In order to best represent our Transparency Value, it is just as important to clarify what the Gitaly team cannot prioritize currently. This does not mean that we do not recognize the need for some of these features, simply that we have a finite team.
Better Support for Administrative User Journeys
We want to ensure that in the future, we support user journeys such as adding, removing, and replacing nodes cleanly, and provide a basic administrative dashboard to monitor node health.
BIC (Best In Class) is an indicator of forecated near-term market performance based on a combination of factors, including analyst views, market news, and feedback from the sales and product teams. It is critical that we understand where GitLab appears in the BIC landscape.
The version control systems market is expected to be valued at close to US$550mn in the year 2021 and is estimated to reach US$971.8md by 2027 according to Future Market Insights which is broadly consistent with revenue estimates of GitHub ($250mn ARR) and Perforce ($130mn ARR). The opportunity for GitLab to grow with the market, and grow it's share of the version control market is significant.
Git is the market leading version control system, demonstrated by the 2018 Stack Overflow Developer Survey where over 88% of respondents use Git. Although there are alternatives to Git, Git remains dominant in open source software, usage by developers continues to grow, it installed by default on macOS and Linux, and the project itself continues to adapt to meet the needs of larger projects and enterprise customers who are adopting Git, like the Microsoft Windows project.
According to a 2016 Bitrise survey of mobile app developers, 62% of apps hosted by SaaS provider were hosted in GitHub, and 95% of apps are hosted in by a SaaS provider. These numbers provide an incomplete view of the industry, but broadly represent the large opportunity for growth in SaaS hosting on GitLab.com, and in self hosted where GitLab is already very successful.
Support large repositories
As applications mature, the existing code base continues to grow. As such, average repository sizes are on the rise and version control systems must be able to handle these large repositories in a performant manner. Additionally, many development tasks may require version control of large files, which again, should be handled seamlessly.
Ensure data safety
Application code has a very high value to organizations. It is unacceptable to have a solution which does not make it easy to ensure the integrity of your data, as well as provide easy means of backing up and restoring your data should something go wrong. Ideally, these solutions should use efficient and cost effective storage to optimize your business infrastructure.
Important competitors are GitHub.com and Perforce which, in relation to Gitaly, compete with GitLab in terms of raw Git performance and support for enormous repositories respectively.
Customers and prospects evaluating GitLab (GitLab.com and self hosted) benchmark GitLab's performance against GitHub.com, including Git performance. The Git performance of GitLab.com for easily benchmarked operations like cloning, fetching and pushing, show that GitLab.com similar to GitHub.com.

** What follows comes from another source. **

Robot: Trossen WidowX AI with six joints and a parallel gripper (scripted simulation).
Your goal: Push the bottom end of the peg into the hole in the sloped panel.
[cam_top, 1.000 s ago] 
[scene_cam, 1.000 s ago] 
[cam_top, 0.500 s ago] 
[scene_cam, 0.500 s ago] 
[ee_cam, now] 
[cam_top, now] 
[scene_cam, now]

Perforce competes with GitLab primarily on its ability to support enormous repositories, either from binary files or monolithic repositories with extremely large numbers of files and history. This competitive advantage comes naturally from its centralized design which means only the files immediately needed by the user are downloaded. Given sufficient support in Git for partial clone, and sufficient performance in GitLab for enormous repositories, existing customers are waiting to migrate to GitLab.